Rough sleeping on the rise

The Autumn 2016 counts and estimates suggested there were 4,134 rough sleepers on any one night in England -this is over double the number from Autumn 2010, when the figure was 1,768. 

However, it should be noted that these figures are a snapshot taken on one night and fall well short of what local agencies report over the course of a year. In London alone, 8,096 people were seen rough sleeping by outreach workers in 2015/16.


Rough sleeping, as with homelessness in general, is a particular problem in London. In 2008, as a result of campaigning by Crisis and others, the Mayor of London committed to ending rough sleeping by 2012. However, despite the support of the Coalition Government, this target has not been met.

When an individual is contacted by outreach teams or other services working with rough sleepers in London, their details are entered onto the Combined Homelessness and Information Network (CHAIN) database. According to CHAIN, 8,096 people slept rough at some point in London during 2015/16, an increase of 7 per cent compared to 2014/15.

CHAIN also tells us that:

  • 5,276 people were new rough sleepers, 64% of new rough sleepers were only seen once in the year, compared to 67% in 2014/15 and 70% in 2013/14.
  • 85 per cent are male and the proportion of women has risen slightly over the last two years by 1%.
  • 57 per cent are aged between 26 and 45 years with 1 in 10 under 25 and 11 per cent over 55.
  • Many have one or more support needs: 43 per cent alcohol; 31 per cent drugs; 46 per cent mental health. The proportion of rough sleepers with no support needs is 26 per cent.
  • A third (32%) of people seen rough sleeping in 2015/16 had experience of serving time in prison, while 10% had experience of the care system and 8% had served in the armed forces.
  • Where nationality was recorded, 3,271 people rough sleeping were UK nationals - 41 per cent of the total.  37per cent were from Central and Eastern European countries. For more information see 'Homelessness among different groups'.

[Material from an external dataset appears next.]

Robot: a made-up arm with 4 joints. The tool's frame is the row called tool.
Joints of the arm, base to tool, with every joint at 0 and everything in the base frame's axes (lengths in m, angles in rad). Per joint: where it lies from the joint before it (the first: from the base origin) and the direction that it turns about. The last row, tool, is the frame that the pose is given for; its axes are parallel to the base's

In 2001, a major report by the Scottish Executive found that in a two week period, there were as many as 500 people who had slept rough for at least one night. These figures were collected by a survey of projects and services working with homeless people across Scotland. The report also found that:

  • Over 80 per cent of rough sleepers were male.
  • 45 per cent were aged between 25 and 40 years.
  • 25 per cent were under 24 years old.
  • Around one-third were in Glasgow and another one-thrid were in Edinburgh.

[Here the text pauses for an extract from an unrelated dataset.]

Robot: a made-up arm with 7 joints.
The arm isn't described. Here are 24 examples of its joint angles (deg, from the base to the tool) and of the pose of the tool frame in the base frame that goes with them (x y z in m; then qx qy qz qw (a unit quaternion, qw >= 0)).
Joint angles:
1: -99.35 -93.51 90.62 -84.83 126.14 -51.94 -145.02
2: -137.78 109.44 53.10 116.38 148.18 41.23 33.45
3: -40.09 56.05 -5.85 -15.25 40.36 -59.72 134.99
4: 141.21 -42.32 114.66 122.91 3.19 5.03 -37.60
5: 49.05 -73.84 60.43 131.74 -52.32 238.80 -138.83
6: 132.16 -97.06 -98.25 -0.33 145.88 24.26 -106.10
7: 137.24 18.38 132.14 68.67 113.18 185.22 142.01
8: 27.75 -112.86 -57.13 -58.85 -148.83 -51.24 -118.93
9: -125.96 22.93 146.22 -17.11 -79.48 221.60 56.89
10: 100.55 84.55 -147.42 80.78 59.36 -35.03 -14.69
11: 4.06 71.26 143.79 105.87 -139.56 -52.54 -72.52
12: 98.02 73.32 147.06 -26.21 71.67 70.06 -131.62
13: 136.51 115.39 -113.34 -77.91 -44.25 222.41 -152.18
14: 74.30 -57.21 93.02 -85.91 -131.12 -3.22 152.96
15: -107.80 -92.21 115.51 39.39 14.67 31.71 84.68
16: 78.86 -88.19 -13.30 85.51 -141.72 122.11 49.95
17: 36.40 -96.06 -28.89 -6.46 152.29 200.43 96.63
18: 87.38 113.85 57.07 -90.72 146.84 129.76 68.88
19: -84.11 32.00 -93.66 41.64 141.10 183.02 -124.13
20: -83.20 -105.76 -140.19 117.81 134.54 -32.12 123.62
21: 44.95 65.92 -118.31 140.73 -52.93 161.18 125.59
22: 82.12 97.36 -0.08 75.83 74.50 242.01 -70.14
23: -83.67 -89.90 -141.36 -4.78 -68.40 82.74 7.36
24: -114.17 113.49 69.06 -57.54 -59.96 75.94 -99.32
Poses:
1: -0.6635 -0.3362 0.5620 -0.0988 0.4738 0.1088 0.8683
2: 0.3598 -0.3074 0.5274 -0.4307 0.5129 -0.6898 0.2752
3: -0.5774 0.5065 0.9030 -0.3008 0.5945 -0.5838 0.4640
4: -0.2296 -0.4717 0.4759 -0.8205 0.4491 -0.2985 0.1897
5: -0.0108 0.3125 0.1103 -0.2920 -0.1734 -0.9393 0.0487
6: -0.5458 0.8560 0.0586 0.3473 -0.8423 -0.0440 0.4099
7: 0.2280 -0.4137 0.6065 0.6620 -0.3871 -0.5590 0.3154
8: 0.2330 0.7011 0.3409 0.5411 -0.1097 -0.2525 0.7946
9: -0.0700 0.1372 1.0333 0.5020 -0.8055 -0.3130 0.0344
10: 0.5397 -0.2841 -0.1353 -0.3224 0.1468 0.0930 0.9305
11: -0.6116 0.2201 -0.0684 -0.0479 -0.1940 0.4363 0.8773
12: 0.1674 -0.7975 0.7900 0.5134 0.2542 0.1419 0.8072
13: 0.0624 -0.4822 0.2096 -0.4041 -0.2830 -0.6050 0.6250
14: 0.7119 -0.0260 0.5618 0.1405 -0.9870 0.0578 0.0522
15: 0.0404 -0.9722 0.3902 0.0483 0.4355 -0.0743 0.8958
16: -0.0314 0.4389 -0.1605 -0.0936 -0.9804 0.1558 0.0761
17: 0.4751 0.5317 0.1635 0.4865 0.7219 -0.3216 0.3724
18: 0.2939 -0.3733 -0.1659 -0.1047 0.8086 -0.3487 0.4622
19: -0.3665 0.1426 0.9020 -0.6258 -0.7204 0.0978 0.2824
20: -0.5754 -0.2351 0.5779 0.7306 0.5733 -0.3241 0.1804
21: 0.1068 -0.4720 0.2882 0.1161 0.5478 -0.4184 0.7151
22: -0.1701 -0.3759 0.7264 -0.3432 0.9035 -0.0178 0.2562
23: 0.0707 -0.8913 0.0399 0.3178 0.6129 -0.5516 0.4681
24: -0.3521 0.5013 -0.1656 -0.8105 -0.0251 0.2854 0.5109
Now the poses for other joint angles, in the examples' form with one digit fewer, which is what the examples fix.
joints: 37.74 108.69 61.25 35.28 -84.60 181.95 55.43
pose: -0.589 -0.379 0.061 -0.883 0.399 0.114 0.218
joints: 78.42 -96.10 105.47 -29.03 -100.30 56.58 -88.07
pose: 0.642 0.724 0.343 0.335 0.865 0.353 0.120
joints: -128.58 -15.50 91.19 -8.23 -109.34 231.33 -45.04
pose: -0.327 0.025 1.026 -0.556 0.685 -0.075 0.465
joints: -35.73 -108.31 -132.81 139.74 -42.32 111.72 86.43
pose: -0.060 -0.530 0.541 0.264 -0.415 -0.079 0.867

By October 2003, the same survey found that the number of people sleeping rough over a two week period had reduced to 328. This survey is no longer carried out. However, local authorities in Scotland do collect more detailed data on people applying for homelessness assistance than their English counterparts

In 2013/14, 1,787 of those who went to their local authority for homelessness assistance reported that they slept rough the previous night. The previous housing situation for 204 of them was ‘long term roofless'.

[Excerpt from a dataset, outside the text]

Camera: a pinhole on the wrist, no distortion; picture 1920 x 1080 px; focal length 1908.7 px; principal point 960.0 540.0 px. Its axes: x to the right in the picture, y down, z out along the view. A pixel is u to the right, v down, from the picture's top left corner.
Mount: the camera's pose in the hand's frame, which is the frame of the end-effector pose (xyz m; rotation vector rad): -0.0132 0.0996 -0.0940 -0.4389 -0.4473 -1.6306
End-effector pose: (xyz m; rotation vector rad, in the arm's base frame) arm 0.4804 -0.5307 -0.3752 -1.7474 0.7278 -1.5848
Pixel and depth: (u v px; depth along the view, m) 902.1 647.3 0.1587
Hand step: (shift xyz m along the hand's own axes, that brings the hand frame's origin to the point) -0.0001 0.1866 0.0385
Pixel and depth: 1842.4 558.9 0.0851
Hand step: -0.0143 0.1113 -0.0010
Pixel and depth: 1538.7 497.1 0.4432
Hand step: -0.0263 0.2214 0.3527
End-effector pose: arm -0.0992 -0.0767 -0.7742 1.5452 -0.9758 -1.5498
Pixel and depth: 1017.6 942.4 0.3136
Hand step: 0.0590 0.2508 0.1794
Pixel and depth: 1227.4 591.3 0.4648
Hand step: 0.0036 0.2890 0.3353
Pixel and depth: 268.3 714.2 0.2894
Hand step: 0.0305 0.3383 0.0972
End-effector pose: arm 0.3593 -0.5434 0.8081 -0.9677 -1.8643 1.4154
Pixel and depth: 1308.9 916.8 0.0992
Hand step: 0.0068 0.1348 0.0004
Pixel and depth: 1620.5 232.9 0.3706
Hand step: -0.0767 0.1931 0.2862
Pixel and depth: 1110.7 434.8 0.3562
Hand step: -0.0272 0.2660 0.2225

In November 2015 the Welsh Government undertook a national rough sleeping monitoring exercise. The exercise was carried out by Local Authorities in partnership with other local agencies. Its objective was to gauge the extent of rough sleeping across Wales via a two-week information gathering exercise followed by one snap shot count on 25 November 2015.

The information will be used by the Welsh Government, homelessness agencies and other housing organisations to monitor trends in the overall level of rough sleeping while also monitoring the effectiveness of current policies.

  • Local Authorities estimated in the 2 weeks between 2nd and 15th November 2015 that 240 persons were sleeping rough across Wales. 
  • On the night of the count, 25 November 2015, 82 people were observed rough sleeping.
  • There are 180 emergency bed spaces across Wales but on the night of the count only 11 per cent of those bed spaces (19) were vacant and available. This discrepancy was worst in Cardiff and Wrexham.